Work instruction:
Copy each entry as written.

[Data items]
%%

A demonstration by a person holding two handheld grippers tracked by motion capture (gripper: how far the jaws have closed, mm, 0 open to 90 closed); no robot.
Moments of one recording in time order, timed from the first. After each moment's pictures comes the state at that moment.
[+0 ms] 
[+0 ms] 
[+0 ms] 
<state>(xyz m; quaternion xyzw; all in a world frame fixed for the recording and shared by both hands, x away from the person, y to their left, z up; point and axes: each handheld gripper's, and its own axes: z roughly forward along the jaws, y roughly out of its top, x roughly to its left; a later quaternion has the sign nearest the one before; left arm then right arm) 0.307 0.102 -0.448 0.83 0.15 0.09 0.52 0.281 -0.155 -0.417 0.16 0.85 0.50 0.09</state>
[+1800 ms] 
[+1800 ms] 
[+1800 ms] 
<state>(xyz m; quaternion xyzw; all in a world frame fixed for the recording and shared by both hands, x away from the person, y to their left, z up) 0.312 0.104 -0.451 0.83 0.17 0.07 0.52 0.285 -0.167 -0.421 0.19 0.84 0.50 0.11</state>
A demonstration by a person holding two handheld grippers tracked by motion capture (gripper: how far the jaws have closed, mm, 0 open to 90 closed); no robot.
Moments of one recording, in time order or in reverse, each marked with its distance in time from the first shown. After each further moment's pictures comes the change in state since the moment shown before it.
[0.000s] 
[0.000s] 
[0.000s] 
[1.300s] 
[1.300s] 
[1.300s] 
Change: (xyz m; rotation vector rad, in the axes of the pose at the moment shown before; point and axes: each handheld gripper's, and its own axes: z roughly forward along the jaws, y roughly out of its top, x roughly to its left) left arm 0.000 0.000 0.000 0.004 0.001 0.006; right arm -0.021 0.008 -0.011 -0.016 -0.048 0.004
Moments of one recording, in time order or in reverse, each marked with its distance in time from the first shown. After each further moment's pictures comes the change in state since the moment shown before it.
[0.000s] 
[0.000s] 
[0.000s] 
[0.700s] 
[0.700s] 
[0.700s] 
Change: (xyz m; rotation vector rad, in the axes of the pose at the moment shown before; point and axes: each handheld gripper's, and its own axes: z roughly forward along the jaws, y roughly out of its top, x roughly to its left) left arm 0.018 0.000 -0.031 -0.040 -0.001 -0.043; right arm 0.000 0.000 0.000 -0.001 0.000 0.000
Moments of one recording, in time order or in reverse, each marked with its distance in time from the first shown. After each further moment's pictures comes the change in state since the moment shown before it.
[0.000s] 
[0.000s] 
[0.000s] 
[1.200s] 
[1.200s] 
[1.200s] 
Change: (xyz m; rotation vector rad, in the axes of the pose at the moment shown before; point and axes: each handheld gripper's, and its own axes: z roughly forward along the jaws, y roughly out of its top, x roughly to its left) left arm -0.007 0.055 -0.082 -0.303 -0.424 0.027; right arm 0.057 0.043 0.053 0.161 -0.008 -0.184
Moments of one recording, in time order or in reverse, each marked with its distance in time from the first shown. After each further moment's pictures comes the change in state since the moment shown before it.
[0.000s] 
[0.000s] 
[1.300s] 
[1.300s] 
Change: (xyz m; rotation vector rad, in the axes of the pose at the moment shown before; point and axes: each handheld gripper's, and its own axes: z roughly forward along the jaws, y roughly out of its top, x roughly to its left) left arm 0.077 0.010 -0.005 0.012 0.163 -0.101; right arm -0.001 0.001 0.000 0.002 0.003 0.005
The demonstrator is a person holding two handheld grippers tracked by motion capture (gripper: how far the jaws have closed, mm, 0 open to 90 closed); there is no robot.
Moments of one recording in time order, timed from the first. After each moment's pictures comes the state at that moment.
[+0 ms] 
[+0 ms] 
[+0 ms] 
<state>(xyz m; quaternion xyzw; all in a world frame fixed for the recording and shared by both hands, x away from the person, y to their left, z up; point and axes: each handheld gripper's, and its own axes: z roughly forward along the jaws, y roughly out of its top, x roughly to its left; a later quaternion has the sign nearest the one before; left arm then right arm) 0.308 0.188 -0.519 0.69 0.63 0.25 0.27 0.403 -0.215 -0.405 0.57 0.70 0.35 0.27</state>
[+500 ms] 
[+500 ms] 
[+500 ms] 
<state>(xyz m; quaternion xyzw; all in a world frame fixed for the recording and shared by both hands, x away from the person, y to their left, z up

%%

Exercise solution:
A demonstration by a person holding two handheld grippers tracked by motion capture (gripper: how far the jaws have closed, mm, 0 open to 90 closed); no robot.
Moments of one recording in time order, timed from the first. After each moment's pictures comes the state at that moment.
[+0 ms] 
[+0 ms] 
[+0 ms] 
<state>(xyz m; quaternion xyzw; all in a world frame fixed for the recording and shared by both hands, x away from the person, y to their left, z up; point and axes: each handheld gripper's, and its own axes: z roughly forward along the jaws, y roughly out of its top, x roughly to its left; a later quaternion has the sign nearest the one before; left arm then right arm) 0.307 0.102 -0.448 0.83 0.15 0.09 0.52 0.281 -0.155 -0.417 0.16 0.85 0.50 0.09</state>
[+1800 ms] 
[+1800 ms] 
[+1800 ms] 
<state>(xyz m; quaternion xyzw; all in a world frame fixed for the recording and shared by both hands, x away from the person, y to their left, z up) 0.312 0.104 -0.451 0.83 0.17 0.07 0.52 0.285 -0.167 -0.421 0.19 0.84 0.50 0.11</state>
A demonstration by a person holding two handheld grippers tracked by motion capture (gripper: how far the jaws have closed, mm, 0 open to 90 closed); no robot.
Moments of one recording, in time order or in reverse, each marked with its distance in time from the first shown. After each further moment's pictures comes the change in state since the moment shown before it.
[0.000s] 
[0.000s] 
[0.000s] 
[1.300s] 
[1.300s] 
[1.300s] 
Change: (xyz m; rotation vector rad, in the axes of the pose at the moment shown before; point and axes: each handheld gripper's, and its own axes: z roughly forward along the jaws, y roughly out of its top, x roughly to its left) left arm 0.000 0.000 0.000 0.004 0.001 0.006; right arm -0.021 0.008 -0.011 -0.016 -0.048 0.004
Moments of one recording, in time order or in reverse, each marked with its distance in time from the first shown. After each further moment's pictures comes the change in state since the moment shown before it.
[0.000s] 
[0.000s] 
[0.000s] 
[0.700s] 
[0.700s] 
[0.700s] 
Change: (xyz m; rotation vector rad, in the axes of the pose at the moment shown before; point and axes: each handheld gripper's, and its own axes: z roughly forward along the jaws, y roughly out of its top, x roughly to its left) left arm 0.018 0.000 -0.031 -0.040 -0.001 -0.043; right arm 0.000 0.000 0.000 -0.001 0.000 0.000
Moments of one recording, in time order or in reverse, each marked with its distance in time from the first shown. After each further moment's pictures comes the change in state since the moment shown before it.
[0.000s] 
[0.000s] 
[0.000s] 
[1.200s] 
[1.200s] 
[1.200s] 
Change: (xyz m; rotation vector rad, in the axes of the pose at the moment shown before; point and axes: each handheld gripper's, and its own axes: z roughly forward along the jaws, y roughly out of its top, x roughly to its left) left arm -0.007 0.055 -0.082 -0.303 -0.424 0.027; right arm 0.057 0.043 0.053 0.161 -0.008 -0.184
Moments of one recording, in time order or in reverse, each marked with its distance in time from the first shown. After each further moment's pictures comes the change in state since the moment shown before it.
[0.000s] 
[0.000s] 
[1.300s] 
[1.300s] 
Change: (xyz m; rotation vector rad, in the axes of the pose at the moment shown before; point and axes: each handheld gripper's, and its own axes: z roughly forward along the jaws, y roughly out of its top, x roughly to its left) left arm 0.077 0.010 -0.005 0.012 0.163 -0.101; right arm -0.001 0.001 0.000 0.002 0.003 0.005
The demonstrator is a person holding two handheld grippers tracked by motion capture (gripper: how far the jaws have closed, mm, 0 open to 90 closed); there is no robot.
Moments of one recording in time order, timed from the first. After each moment's pictures comes the state at that moment.
[+0 ms] 
[+0 ms] 
[+0 ms] 
<state>(xyz m; quaternion xyzw; all in a world frame fixed for the recording and shared by both hands, x away from the person, y to their left, z up; point and axes: each handheld gripper's, and its own axes: z roughly forward along the jaws, y roughly out of its top, x roughly to its left; a later quaternion has the sign nearest the one before; left arm then right arm) 0.308 0.188 -0.519 0.69 0.63 0.25 0.27 0.403 -0.215 -0.405 0.57 0.70 0.35 0.27</state>
[+500 ms] 
[+500 ms] 
[+500 ms] 
<state>(xyz m; quaternion xyzw; all in a world frame fixed for the recording and shared by both hands, x away from the person, y to their left, z up

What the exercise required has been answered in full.